=== Section Start ===
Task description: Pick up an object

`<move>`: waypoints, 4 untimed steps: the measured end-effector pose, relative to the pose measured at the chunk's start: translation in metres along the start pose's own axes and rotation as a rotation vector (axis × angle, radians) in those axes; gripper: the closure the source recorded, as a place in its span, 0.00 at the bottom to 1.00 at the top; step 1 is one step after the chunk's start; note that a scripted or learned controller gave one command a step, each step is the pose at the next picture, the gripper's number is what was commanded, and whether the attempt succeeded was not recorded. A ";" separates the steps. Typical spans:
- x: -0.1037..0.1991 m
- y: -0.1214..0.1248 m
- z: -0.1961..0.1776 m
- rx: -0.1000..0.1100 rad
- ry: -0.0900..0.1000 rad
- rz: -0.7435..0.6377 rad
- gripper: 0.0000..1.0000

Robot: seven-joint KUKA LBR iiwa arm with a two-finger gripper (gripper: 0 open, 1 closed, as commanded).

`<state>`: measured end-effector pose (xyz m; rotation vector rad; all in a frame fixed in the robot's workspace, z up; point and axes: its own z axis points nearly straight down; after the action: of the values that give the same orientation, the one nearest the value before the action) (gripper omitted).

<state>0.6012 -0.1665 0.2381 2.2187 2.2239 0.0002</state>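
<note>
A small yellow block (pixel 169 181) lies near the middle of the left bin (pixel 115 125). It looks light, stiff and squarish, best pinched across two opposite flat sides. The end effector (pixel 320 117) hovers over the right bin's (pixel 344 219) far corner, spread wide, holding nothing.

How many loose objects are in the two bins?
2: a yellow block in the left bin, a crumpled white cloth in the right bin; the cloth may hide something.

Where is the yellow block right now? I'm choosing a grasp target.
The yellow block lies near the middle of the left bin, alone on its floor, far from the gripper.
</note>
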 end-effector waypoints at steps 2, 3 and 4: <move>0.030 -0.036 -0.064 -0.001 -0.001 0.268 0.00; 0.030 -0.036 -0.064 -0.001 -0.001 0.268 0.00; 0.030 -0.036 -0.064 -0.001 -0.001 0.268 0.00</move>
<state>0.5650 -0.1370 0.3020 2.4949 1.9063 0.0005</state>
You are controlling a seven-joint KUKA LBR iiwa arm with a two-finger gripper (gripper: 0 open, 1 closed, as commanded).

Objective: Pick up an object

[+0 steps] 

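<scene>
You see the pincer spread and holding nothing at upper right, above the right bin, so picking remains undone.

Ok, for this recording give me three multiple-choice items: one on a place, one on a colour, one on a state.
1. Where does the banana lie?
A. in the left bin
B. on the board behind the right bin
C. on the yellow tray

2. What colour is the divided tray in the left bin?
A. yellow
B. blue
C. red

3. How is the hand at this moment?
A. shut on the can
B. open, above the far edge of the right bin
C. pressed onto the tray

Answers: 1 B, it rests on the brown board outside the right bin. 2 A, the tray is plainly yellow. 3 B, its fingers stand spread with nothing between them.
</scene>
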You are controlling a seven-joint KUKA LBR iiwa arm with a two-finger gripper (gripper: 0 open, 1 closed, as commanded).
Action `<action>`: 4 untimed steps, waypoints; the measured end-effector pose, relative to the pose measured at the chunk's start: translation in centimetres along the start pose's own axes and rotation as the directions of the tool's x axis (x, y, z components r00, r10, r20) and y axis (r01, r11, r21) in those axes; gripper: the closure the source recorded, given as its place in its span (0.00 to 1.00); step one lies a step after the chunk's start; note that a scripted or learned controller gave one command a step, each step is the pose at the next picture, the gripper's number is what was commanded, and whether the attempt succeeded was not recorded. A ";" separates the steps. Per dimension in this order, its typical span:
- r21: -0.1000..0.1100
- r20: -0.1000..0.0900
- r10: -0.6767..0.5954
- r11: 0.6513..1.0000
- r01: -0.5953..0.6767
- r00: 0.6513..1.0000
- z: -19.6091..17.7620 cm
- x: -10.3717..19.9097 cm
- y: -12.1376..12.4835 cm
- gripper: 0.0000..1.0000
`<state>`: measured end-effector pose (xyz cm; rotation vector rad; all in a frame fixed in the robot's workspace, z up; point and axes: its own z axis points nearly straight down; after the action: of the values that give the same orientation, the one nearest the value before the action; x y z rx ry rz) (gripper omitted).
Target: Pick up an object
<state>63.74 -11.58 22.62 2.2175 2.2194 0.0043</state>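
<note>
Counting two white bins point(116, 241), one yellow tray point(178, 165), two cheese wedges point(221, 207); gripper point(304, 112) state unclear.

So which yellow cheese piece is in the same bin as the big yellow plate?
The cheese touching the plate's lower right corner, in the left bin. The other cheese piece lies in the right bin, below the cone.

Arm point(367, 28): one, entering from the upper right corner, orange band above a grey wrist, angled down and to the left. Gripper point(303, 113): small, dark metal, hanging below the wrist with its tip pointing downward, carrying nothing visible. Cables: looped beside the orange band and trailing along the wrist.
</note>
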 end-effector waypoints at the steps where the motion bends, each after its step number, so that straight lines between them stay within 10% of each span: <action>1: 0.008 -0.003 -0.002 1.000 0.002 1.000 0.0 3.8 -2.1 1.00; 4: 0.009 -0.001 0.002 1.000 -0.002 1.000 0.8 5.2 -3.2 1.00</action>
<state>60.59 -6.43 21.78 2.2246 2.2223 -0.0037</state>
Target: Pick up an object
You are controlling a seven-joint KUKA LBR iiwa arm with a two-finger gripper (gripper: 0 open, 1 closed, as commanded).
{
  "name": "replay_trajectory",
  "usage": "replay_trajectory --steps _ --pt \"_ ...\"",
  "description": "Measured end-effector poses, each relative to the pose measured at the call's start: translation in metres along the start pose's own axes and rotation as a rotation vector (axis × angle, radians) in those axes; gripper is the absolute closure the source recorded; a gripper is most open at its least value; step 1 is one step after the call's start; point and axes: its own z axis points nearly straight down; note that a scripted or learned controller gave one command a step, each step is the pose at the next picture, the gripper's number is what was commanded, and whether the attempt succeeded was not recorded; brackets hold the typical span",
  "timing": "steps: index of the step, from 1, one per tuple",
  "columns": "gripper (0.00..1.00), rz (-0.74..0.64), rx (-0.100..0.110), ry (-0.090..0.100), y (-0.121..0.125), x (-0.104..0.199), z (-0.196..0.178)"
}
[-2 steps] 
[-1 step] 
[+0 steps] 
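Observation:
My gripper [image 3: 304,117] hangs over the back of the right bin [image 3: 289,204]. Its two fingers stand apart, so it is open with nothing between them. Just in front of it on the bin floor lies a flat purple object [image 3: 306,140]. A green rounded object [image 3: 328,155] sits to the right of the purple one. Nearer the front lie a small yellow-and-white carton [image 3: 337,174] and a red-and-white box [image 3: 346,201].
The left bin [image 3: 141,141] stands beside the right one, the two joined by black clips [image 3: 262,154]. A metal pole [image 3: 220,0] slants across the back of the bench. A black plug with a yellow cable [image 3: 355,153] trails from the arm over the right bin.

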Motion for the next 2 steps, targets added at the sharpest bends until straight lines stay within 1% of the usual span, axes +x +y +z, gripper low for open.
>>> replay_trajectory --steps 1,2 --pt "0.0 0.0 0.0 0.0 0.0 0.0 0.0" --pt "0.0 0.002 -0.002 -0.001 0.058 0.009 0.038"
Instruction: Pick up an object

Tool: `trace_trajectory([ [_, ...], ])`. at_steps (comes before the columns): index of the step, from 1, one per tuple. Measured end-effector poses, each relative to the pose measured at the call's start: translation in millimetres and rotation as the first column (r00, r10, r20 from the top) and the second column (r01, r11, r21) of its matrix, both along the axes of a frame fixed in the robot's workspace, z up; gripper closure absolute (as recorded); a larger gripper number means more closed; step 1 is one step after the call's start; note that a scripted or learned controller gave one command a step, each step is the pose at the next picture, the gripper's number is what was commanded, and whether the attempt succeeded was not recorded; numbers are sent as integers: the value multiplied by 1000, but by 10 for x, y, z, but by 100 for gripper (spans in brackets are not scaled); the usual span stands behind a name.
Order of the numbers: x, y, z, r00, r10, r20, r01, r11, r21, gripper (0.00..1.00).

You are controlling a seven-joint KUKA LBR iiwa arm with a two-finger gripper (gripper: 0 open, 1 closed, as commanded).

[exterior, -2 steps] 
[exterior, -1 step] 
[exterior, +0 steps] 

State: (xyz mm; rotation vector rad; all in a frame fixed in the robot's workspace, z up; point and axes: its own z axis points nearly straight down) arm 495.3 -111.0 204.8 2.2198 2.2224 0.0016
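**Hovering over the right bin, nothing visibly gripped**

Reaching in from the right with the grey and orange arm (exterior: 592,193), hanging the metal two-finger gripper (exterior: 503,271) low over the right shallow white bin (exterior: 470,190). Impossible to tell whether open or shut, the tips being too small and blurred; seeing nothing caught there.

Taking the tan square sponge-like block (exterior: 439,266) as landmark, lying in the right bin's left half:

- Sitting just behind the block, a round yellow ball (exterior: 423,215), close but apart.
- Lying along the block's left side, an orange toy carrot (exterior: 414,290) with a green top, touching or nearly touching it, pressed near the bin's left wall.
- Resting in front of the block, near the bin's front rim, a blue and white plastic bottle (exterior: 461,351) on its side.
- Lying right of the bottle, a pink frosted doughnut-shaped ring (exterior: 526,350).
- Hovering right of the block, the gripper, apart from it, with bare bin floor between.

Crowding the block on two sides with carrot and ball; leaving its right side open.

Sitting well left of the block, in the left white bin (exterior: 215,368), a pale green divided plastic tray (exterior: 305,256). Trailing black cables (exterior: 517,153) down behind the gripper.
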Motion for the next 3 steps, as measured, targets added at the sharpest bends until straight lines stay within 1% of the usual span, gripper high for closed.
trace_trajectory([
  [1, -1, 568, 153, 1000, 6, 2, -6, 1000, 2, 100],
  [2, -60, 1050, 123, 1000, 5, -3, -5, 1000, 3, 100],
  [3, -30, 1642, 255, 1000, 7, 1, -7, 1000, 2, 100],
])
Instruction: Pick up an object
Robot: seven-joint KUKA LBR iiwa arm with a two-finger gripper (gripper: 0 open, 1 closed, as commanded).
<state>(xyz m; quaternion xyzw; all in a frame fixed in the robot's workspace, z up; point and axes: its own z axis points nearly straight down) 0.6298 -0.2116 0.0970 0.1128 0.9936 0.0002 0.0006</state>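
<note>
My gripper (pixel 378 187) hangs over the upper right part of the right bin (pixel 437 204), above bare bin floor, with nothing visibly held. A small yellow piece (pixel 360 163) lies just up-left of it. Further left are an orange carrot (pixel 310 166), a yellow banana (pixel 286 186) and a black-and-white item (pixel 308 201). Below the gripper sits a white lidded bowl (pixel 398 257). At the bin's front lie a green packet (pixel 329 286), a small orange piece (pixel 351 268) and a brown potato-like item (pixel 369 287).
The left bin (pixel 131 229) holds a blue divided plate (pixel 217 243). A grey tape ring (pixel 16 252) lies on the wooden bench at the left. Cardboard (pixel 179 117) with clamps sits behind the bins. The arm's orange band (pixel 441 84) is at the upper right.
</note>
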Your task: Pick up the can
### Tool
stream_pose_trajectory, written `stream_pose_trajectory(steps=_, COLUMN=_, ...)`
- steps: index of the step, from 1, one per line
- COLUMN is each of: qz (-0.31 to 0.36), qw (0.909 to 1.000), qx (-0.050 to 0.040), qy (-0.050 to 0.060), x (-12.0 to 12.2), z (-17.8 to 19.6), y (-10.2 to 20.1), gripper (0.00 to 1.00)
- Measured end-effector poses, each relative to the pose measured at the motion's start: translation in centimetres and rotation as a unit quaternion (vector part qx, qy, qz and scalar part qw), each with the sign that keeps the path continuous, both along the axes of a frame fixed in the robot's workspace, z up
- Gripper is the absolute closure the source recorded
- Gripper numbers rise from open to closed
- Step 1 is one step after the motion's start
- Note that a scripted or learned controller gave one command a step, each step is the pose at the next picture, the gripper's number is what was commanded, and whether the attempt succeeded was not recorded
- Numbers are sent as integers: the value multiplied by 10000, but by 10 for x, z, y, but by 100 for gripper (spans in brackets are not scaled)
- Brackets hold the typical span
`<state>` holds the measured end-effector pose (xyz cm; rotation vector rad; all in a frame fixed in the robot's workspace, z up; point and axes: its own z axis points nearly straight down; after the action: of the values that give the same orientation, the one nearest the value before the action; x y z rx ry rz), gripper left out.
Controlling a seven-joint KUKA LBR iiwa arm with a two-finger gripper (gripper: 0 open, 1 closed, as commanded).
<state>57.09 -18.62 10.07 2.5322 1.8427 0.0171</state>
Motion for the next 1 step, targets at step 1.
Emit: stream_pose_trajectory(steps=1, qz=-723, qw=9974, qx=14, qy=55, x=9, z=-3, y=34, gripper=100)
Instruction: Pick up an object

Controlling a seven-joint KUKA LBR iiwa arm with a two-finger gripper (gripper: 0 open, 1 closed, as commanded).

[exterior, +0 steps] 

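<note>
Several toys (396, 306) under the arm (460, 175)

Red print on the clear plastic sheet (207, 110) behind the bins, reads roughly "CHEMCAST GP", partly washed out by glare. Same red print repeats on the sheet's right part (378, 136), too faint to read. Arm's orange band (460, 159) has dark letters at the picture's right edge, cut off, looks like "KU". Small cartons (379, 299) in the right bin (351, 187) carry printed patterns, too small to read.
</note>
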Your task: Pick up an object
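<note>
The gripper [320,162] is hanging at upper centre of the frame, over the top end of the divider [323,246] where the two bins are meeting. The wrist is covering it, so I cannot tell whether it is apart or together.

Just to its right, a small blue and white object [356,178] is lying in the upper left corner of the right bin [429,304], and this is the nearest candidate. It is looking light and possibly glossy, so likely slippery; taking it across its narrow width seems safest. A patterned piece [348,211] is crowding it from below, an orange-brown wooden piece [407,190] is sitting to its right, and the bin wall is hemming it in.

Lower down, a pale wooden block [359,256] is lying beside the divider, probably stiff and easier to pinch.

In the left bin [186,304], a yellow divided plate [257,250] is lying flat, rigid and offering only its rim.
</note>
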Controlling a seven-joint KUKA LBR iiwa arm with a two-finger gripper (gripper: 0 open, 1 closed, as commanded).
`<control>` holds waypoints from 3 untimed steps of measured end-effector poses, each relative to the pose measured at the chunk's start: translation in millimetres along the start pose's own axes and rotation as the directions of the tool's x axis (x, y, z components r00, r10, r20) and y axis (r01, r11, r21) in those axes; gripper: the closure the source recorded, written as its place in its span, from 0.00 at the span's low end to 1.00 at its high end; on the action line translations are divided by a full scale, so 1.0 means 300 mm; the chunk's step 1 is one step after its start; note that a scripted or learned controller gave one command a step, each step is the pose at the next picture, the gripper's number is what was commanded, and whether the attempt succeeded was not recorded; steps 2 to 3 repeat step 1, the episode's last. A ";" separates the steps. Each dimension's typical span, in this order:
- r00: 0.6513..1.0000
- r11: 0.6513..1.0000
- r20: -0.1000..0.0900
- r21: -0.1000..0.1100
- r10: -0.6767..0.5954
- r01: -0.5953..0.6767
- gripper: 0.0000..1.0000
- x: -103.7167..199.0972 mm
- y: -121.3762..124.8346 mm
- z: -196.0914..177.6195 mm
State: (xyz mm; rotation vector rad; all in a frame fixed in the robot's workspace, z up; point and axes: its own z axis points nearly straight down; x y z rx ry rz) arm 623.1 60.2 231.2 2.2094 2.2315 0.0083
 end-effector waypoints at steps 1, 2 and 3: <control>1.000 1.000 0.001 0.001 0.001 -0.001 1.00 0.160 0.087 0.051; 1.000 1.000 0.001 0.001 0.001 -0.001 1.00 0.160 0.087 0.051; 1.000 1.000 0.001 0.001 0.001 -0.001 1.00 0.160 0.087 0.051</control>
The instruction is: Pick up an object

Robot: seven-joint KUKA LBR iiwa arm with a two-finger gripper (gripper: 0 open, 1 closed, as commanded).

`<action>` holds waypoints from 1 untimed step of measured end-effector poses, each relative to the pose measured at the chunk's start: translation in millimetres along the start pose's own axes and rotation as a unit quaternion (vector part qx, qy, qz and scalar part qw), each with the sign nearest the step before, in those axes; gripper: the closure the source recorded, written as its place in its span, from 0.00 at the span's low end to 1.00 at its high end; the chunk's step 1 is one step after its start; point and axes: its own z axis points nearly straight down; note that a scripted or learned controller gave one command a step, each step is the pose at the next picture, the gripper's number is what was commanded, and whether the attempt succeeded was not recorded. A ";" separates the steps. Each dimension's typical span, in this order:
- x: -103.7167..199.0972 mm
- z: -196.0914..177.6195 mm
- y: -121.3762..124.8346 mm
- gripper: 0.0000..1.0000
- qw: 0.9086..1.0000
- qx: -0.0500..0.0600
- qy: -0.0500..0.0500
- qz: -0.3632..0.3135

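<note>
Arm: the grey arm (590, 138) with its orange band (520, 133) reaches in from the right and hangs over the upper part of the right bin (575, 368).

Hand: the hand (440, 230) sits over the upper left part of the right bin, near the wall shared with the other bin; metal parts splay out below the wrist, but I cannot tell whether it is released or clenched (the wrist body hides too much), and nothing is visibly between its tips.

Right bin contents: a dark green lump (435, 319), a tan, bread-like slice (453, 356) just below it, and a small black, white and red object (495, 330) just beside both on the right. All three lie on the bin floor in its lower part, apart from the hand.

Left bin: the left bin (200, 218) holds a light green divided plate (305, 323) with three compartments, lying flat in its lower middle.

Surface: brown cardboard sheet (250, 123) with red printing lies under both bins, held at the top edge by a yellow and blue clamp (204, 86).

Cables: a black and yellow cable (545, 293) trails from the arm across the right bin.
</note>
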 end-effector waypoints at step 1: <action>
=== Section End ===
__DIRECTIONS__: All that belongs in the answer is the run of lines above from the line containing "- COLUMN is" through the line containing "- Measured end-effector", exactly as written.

__RESULT FOR THIS EXERCISE__:
- COLUMN is each of: qz (-0.31 to 0.36), qw (0.909 to 1.000), qx (-0.050 to 0.040), qy (-0.050 to 0.060), x (-12.0 to 12.2), z (-17.8 to 19.6), y (-10.2 to 20.1), gripper (0.00 to 1.00)
- Measured end-effector poses, each relative to the pose measured at the motion's start: translation in centimetres and rotation as a unit quaternion (vector part qx, qy, qz and scalar part qw), each with the sign that keeps the path continuous, both along the axes of a frame fixed in the robot's workspace, z up

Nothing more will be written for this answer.